06/01/2026
Sebuah video yang memuat tudingan penolakan penggunaan mobil ambulans milik Puskesmas Gerokgak II untuk mengangkut jenazah viral di media sosial. Konten tersebut memicu reaksi publik hingga akhirnya diklarifikasi oleh pemangku kebijakan terkait.
Video tersebut kali pertama beredar melalui akun Tiktok. Dalam unggahan itu, perekam mempertanyakan fungsi sejumlah ambulans yang terparkir, namun disebut tidak dapat digunakan untuk mengantar jenazah. Perekam juga mempertanyakan peran aparat dan tenaga kesehatan dalam memberikan pelayanan kepada masyarakat, khususnya bagi warga kurang mampu.
Dalam peristiwa tersebut, jenazah akhirnya diangkut menggunakan kendaraan pribadi oleh pihak keluarga. Diketahui lokasi kejadian tersebut berada di Puskesmas II Gerokgak, Desa Pejarakan, Kecamatan Gerokgak, Buleleng.
Tudingan dalam unggahan itu dibantah oleh Kepala Dinas Kesehatan Buleleng dr Sucipto. Ia menyebut pihaknya telah melakukan investigasi untuk mengetahui duduk perkara yang sebenarnya. Hasilnya, ditemukan adanya miskomunikasi terkait pemanfaatan mobil ambulans milik Puskesmas Gerokgak II.
Sucipto juga memaparkan duduk perkara masalah yang terjadi pada Sabtu (3/1) itu. “Awalnya ada pasien datang dengan kondisi tidak sadarkan diri. Setelah dilakukan penanganan sesuai SOP pasien dinyatakan meninggal oleh tim medis di Puskesmas,” jelasnya, Selasa (6/1).
Setelah pasien dinyatakan meninggal, keluarga menanyakan kemungkinan membawa jenazah p**ang menggunakan ambulans Puskesmas. Namun petugas menjelaskan bahwa sesuai SOP, ambulans tersebut tidak diperuntukkan untuk mengangkut jenazah.
“Pada saat itu tim jaga akan memfasilitasi ambulans jenazah dari Puskesmas Gerokgak I. Namun belum sempat menjelaskan detail, keluarga terlanjur histeris keluar dan mengamuk sampai sempat memukul mobil ambulans milik Puskesmas Gerokgak II dan ambulans TNI yang kebetulan berada di tempat itu,” imbuh dia.
Dalam situasi tersebut, pihak keluarga kemudian mengangkut jenazah menggunakan mobil pribadi.
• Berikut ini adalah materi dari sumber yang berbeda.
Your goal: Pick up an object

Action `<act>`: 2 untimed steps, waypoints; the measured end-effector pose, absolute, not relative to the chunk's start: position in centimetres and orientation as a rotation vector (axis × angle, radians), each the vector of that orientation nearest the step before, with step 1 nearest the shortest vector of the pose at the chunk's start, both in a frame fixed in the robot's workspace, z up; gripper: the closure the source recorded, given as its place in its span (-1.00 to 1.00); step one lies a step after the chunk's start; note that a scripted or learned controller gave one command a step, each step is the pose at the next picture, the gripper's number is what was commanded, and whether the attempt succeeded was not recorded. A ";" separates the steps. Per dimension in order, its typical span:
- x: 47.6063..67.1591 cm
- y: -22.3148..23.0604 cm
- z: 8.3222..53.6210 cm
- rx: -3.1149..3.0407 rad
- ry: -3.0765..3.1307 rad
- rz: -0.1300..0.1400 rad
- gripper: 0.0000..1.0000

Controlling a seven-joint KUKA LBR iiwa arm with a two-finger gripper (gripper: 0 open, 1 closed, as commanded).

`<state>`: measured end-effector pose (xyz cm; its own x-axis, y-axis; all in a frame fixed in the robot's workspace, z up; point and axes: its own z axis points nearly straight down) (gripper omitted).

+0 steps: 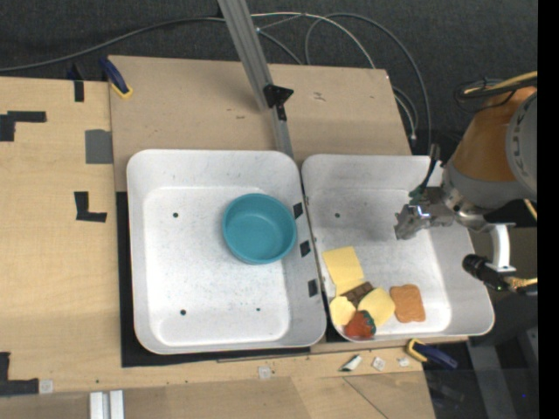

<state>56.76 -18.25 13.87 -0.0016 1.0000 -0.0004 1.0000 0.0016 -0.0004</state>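
Note:
A blue bowl (258, 227) rests in the left bin (157, 260). In the right bin (349, 186), near its front, lie a pale yellow block (343, 267), a smaller yellow piece (377, 304), a dark brown piece (359, 292), a red and green item (359, 325) and an orange-brown biscuit-like piece (407, 303). My gripper (408, 223) hangs over the right side of the right bin, behind and to the right of that cluster. Nothing shows between its fingers.
A grey metal pole (253, 59) slants down from the top to the gap between the bins. Cables (349, 33) loop behind the bench. The arm's orange band (485, 147) is at the right edge. Small clips (432, 353) lie in front of the right bin.

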 end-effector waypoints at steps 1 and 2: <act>57.2 -18.5 20.1 -2.223 -2.226 -0.003 1.00; 57.4 -18.5 25.4 -2.223 -2.227 -0.003 1.00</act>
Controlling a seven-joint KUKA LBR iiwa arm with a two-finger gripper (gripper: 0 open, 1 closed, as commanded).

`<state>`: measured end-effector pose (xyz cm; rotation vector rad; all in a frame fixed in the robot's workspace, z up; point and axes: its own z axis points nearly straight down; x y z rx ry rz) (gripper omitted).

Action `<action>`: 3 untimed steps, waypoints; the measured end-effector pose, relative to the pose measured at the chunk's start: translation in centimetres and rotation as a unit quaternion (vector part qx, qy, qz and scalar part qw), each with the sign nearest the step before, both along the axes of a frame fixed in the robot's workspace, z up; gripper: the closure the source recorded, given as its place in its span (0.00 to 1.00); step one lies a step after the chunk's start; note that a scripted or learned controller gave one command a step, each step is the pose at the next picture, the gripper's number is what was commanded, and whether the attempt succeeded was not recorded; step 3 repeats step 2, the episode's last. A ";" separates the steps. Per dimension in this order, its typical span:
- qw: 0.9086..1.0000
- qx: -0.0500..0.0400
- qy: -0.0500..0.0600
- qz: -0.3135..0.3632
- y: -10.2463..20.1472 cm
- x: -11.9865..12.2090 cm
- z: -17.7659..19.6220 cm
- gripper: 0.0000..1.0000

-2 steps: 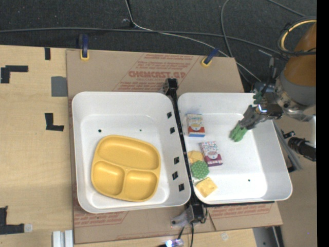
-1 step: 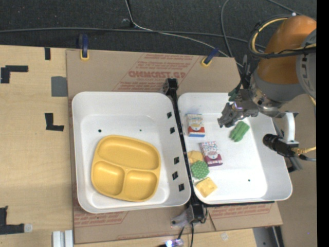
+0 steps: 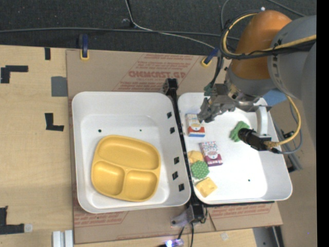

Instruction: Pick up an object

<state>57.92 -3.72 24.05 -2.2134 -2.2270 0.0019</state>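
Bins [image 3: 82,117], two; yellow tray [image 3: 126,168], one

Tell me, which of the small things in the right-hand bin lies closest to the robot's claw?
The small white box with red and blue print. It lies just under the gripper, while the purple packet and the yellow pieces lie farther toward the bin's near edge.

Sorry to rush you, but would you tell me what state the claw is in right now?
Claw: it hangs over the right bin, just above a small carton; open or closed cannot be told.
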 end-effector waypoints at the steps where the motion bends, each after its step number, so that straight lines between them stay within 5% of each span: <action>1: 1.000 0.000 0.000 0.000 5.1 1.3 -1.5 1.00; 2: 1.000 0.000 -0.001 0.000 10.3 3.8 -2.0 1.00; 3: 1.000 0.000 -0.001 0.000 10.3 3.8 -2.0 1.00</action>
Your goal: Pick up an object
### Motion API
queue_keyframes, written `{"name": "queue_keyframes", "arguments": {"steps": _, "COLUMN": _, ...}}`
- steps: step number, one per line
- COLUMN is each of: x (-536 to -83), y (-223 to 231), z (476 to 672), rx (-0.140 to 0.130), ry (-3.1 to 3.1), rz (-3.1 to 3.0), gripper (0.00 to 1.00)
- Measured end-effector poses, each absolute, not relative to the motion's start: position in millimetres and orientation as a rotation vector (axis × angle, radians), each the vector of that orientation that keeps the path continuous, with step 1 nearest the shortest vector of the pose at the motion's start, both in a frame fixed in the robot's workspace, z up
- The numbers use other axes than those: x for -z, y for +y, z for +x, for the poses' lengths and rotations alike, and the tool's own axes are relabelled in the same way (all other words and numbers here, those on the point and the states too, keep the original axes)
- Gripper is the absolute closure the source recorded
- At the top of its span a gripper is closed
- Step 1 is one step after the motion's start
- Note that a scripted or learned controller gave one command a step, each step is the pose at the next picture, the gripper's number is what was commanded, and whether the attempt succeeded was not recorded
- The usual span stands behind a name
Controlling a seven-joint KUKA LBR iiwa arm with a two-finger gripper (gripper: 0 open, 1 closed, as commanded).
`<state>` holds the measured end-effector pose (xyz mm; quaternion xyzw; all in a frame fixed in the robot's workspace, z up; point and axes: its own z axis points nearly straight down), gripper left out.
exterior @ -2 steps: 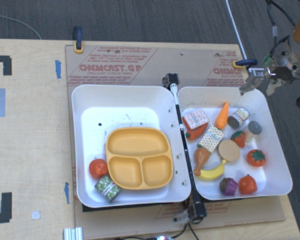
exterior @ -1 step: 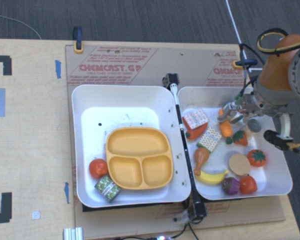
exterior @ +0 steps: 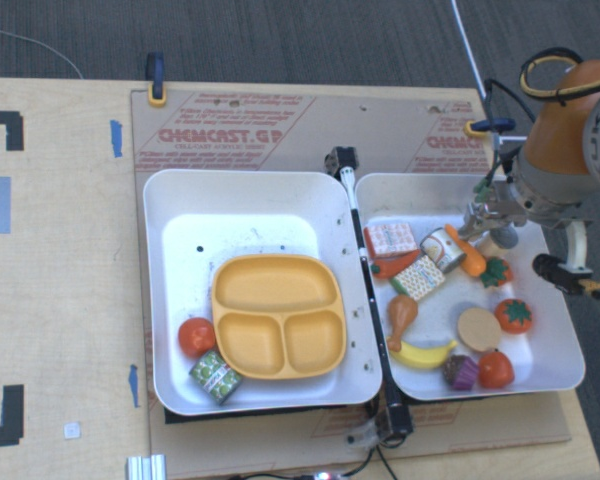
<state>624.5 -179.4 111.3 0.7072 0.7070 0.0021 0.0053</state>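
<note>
**Pick not yet made: arm over right bin, nothing seen in the gripper**

Progress. The grey arm with its orange band reaches in over the upper edge of the right bin. The gripper sits low at that bin's top, just above the carrot and the small can. Whether it is spread or pressed together cannot be told from this angle, and no item is visible in its grasp. Judged so, the approach is under way; the grasp and the lift remain.

Candidate objects. The right bin holds the bulk: a red-and-white packet, a patterned box, a drumstick, a banana, a tan disc, two tomatoes and a purple piece. The carrot and can lie nearest the gripper and look the likeliest targets.

Left bin. It carries a yellow divided tray, a red ball-shaped piece touching the tray's left edge, and a green patterned block just below it.

Writing. The cardboard sheet beneath both bins bears red print reading roughly "CHEMCAST GP", repeated at the right; the smaller lines are illegible. The packet and box labels are too small to read.
</note>
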Motion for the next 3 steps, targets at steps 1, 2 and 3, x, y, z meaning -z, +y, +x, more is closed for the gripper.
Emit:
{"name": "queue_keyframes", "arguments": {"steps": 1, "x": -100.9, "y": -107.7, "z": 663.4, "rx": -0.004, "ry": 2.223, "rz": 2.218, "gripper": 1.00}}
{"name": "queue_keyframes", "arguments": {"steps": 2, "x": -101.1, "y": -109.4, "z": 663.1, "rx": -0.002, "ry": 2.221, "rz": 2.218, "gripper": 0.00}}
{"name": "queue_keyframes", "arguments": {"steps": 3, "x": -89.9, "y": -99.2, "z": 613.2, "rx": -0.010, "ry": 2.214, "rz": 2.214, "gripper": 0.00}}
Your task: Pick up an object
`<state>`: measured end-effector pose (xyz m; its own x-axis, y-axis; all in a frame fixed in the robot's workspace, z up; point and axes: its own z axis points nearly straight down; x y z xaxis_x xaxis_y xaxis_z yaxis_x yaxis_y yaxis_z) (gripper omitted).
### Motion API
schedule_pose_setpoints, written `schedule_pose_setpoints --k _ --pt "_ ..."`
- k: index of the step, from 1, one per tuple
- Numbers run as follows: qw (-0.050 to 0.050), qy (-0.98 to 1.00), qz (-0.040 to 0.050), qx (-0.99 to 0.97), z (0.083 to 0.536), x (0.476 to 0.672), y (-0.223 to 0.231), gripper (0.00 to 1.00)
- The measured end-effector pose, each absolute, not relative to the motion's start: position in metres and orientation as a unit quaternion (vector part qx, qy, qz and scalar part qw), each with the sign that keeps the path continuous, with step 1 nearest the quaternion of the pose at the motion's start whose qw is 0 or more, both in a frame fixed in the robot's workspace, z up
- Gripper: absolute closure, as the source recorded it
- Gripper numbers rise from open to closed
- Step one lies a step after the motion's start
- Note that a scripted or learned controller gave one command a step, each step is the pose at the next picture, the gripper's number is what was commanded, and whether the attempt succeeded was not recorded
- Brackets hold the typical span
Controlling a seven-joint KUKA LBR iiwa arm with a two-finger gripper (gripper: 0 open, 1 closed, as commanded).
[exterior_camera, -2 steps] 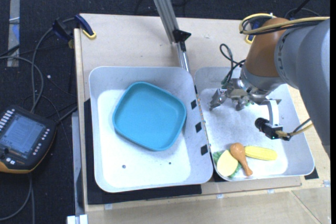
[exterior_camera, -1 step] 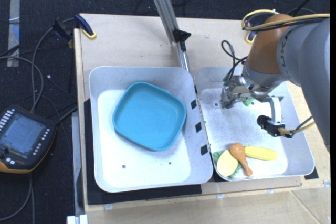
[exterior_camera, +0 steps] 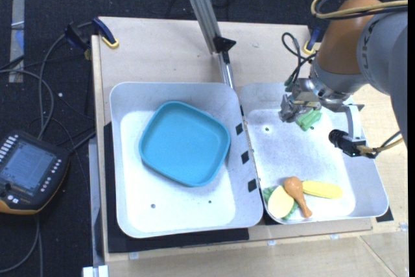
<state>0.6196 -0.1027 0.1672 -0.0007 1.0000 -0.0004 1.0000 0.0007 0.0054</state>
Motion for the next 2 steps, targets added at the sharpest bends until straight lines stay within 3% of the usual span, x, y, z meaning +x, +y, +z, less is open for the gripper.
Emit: schedule_pose_setpoints --k 2 --pt "0.001 0.707 0.0006 0.707 0.238 0.619 -0.11 1.0"
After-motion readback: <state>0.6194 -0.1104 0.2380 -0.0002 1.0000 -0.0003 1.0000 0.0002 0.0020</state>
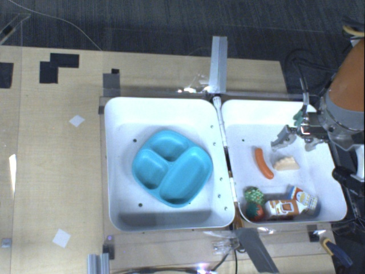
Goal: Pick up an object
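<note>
Gripper (295,136): fingers spread, holding nothing.
Nearest thing: pale wedge (286,163), apparently just below the fingertips.
Sausage (263,162): farther left.

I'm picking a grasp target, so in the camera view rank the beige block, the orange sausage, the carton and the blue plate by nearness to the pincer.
From the pincer:
1. Beige block, just below.
2. Orange sausage, below-left.
3. Carton, bin's near edge.
4. Blue plate, left bin.

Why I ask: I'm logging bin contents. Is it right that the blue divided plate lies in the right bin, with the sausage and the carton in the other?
No. The camera view shows the blue divided plate in the left bin; the sausage and carton lie in the right bin.
</note>
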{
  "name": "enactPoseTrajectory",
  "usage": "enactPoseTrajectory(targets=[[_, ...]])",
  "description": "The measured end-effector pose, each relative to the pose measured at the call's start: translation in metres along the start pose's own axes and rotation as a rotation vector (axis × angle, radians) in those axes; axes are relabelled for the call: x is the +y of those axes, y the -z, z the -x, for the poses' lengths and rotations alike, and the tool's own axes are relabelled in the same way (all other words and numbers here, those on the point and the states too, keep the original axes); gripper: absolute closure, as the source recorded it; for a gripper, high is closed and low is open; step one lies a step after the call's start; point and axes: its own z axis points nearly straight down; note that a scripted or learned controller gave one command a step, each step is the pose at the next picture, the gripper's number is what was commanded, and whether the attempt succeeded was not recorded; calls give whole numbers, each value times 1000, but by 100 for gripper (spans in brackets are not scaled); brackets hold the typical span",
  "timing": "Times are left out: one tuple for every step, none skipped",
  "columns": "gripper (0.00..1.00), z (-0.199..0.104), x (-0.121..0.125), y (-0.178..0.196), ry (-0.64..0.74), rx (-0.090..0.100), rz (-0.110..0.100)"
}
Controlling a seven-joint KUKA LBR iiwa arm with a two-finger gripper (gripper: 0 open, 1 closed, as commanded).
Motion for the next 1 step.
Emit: enactPoseTrajectory(targets=[[0,-16,16,-93,-131,0,-1]])
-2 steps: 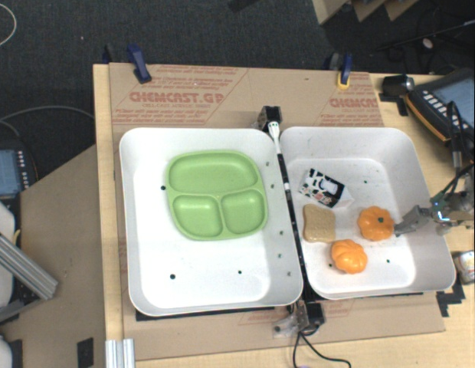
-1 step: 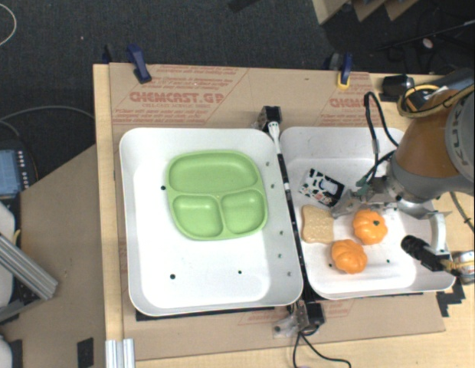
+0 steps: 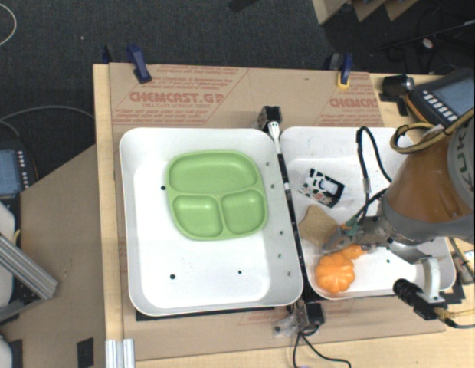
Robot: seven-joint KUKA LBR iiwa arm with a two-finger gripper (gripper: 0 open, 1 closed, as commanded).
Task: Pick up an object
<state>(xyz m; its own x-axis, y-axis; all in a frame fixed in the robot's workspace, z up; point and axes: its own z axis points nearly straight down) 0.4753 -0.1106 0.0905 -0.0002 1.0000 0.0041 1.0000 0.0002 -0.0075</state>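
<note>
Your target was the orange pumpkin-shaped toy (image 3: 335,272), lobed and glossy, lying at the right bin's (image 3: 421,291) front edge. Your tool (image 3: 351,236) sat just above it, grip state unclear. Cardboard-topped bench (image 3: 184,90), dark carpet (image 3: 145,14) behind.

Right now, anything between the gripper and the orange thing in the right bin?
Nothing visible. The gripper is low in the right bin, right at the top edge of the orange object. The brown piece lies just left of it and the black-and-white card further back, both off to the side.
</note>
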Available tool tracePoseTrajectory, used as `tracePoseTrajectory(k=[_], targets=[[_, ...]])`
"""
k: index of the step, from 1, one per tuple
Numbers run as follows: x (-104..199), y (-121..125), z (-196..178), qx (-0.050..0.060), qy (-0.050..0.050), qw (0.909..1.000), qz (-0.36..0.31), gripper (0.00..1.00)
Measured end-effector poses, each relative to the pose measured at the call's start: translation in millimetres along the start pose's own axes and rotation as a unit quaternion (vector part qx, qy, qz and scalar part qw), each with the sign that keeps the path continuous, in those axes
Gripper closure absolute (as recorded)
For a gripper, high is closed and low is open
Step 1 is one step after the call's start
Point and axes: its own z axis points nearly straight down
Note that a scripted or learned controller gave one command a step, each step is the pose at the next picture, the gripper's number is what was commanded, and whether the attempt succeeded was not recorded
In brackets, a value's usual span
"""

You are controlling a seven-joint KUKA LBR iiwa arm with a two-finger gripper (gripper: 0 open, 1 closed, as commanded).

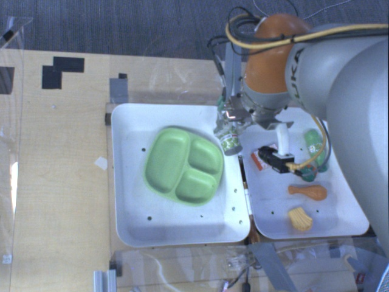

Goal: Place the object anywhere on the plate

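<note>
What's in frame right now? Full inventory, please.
bins: 2, white, left bin and right bin side by side on bench
plate: 1, green, three compartments, in left bin
small greenish thing: 1, at left bin's right edge, at tool tip; unclear whether held
round item: 1, green, right bin, far side
drumstick shape: 1, tan, right bin, near side
ridged piece: 1, yellow-tan, right bin, near edge
tape marks: a few, black, bench, far left
arm: 1, grey, orange band, from right
tool: 1, by plate's far-right corner

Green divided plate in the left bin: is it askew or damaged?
The green divided plastic plate lies turned at a slant to the walls of the left white bin. No damage shows.
</note>
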Motion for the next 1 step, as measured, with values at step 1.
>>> tracePoseTrajectory(k=[1], targets=[[-0.4,-0.1,0.1,0.000,0.000,1.0000,0.001,0.00]])
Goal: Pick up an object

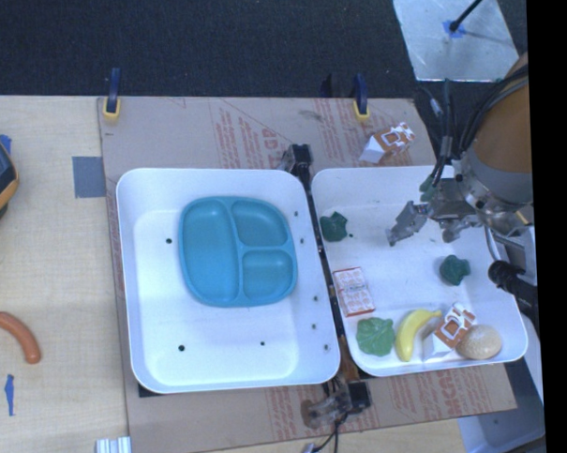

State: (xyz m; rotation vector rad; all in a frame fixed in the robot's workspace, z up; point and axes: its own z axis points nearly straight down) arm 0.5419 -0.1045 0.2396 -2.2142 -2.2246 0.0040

Saat itulah salah satu anggota keluarga merekam dan mengunggah konten yang kemudian viral di media sosial. “Inti persoalannya tidak diizinkannya mobil ambulans digunakan untuk mengangkut jenazah p**ang ke rumah duka,” ujarnya.
Menindaklanjuti kejadian itu, Sucipto bersama Camat Gerokgak I Gede Arya Rimbawa Giri, Kapolsek Gerokgak Kompol I Made Derawi, serta Perbekel Desa Pejarakan I Made Astawa menggelar rapat koordinasi. “Semua pihak berkomitmen menjaga keamanan pegawai kesehatan di Kecamatan Gerokgak serta akan memberikan edukasi kepada masyarakat terkait SOP pelayanan dan rujukan, dan juga pemanfaatan mobil ambulans,” tandasnya.